The Critical AI Seminar series will continue in 2025 and 2026 with another four lectures that critically address Artificial Intelligence (AI) from various perspectives – across different contexts of application and through different lenses of critique. With these lectures we hope to once again bring together scholars from around the world in engaging discussions and further contribute to Critical AI Studies as a continuing ‘field in formation’ (Raley and Rhee, 2023).
The seminars are online, open to everyone. For each seminar, one or two prominent invited speaker(s) are invited to give a talk that engages theoretically or empirically with AI.
The seminar series is organised by Anna Schjøtt Hansen, Dieuwertje Luitse and Tobias Blanke, who are part of the Critical Data & AI Research Group at the University of Amsterdam. It is supported by the University of Amsterdam Research Priority Global Digital Cultures and the Amsterdam School for Cultural Analysis and hosted by Creative Amsterdam (CREATE).
Upcoming seminars
You can find the individual events and how to sign up by clicking on the headlines below.
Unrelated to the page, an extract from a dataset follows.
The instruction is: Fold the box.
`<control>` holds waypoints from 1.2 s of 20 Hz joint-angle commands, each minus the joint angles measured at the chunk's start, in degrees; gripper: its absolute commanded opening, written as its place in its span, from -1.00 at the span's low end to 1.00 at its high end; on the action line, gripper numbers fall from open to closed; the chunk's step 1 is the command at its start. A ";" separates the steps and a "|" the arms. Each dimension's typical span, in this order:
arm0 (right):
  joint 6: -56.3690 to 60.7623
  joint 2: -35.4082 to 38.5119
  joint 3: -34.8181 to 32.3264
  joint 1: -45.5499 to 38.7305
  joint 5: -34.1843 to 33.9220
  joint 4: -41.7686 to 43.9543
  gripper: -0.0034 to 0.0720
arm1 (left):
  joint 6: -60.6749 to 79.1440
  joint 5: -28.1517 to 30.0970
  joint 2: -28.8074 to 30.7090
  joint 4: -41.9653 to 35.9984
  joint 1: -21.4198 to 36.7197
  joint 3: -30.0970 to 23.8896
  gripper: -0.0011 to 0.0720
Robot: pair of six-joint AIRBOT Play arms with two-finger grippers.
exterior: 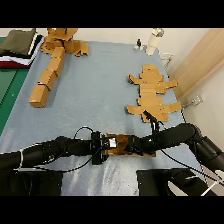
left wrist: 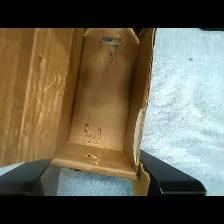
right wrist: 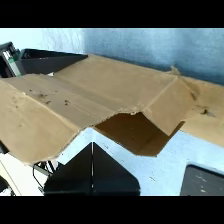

November 12, 17-18:30 (CEST): Invited talk by Louise Amoore and Alexander Campolo, ‘On reading machine learning‘
One of the strengths of Critical AI studies has been a rapid development of methods for addressing the different social and political objects that encompass AI. We now have outstanding studies of datasets, material infrastructures, ecologies, histories, and the political economy of platforms. Rather than naively “reading” model outputs, they account for their conditions of possibility. These studies cut through words—ideologies ranging from hype to doom—to grasp the interplay of interests, materiality, and power that constitute AI. In this talk, we will reflect on the characteristics of this literature, its distinctive tropes, style, and conventions. We then propose critical reading strategies for scholars in the interpretive social sciences and humanities, who, in their own way, face the problem of reading texts for whom they are not the intended audience.
January 13, 17:30-19:00 (CEST): Invited talk by Fabian Offert on ‘Vector Media‘
This talk presents a new history and theory of the vector space in contemporary artificial intelligence systems. I will argue that the inevitable bias of such systems lies not only in what they represent, but in the logic of representation itself. Their internal ideologies are often not directly visible in their generated outputs or even their training data, the focus of almost all existing work. Instead, they emerge from how the model organizes and transforms information within itself. While previous media technologies created new formats or imitated existing ones, deep neural networks instead seek to dissolve prior media into a universal space of commensurability: the vector space. Cultural objects, once specific to a medium, are rendered fungible; commodities in a new neural economy, expressed only in terms of their neural exchange value.
March 18, 17-18:30 (CEST): Invited talk by Helene Ratner and Nanna Thystrup on ‘Ecologies of evaluation’
This talk develops the concept of “evaluation ecologies” to theorize how machine learning (ML) systems are assessed in public sector contexts. Through a conceptual analysis supported by case studies of ML deployments in Danish higher secondary education and Dutch psychiatric clinics, we demonstrate how evaluation practices extend beyond technical assessment to encompass complex negotiations of power, expertise, and accountability. Drawing on theoretical perspectives from Science and Technology Studies (STS) and building upon Halpern and Mitchell’s (2023) work on experimental governance and Amoore’s (2020) analysis of cloud ethics, we advance “evaluation ecologies” as a framework for understanding how ML assessments unfold through multiple, often contradictory registers.
May 20, 12-13:30 (CEST): Invited talk by Thao Phan on ‘Testing-in-the-wild’
This presentation analyses the phenomenon of the AI testbed and practices of “testing-in-the-wild.” It combines historical and sociological approaches to understand how places like Australia have come to be treated as ideal test sites for new AI systems, using commercial drone delivery company Wing Aviation as a case study. It connects the figuration of Australia as a contemporary testbed with histories of the nation as a colonial experiment. I argue that this historical frame has been consistently deployed to justify the treatment of lands and peoples as experimental subjects across a range of domains: techniques of penal management in the nineteenth century, military weapons in the early twentieth century, and AI-driven systems like drone delivery in the twenty-first century. By connecting this history to the present moment, I show how Australia has been variously treated as a test site and Australians as test subjects based on changing imaginaries of the nation and its people, from proxies for whiteness and Empire in the colonial period, to multiculturalism and ethnic diversity in the contemporary era.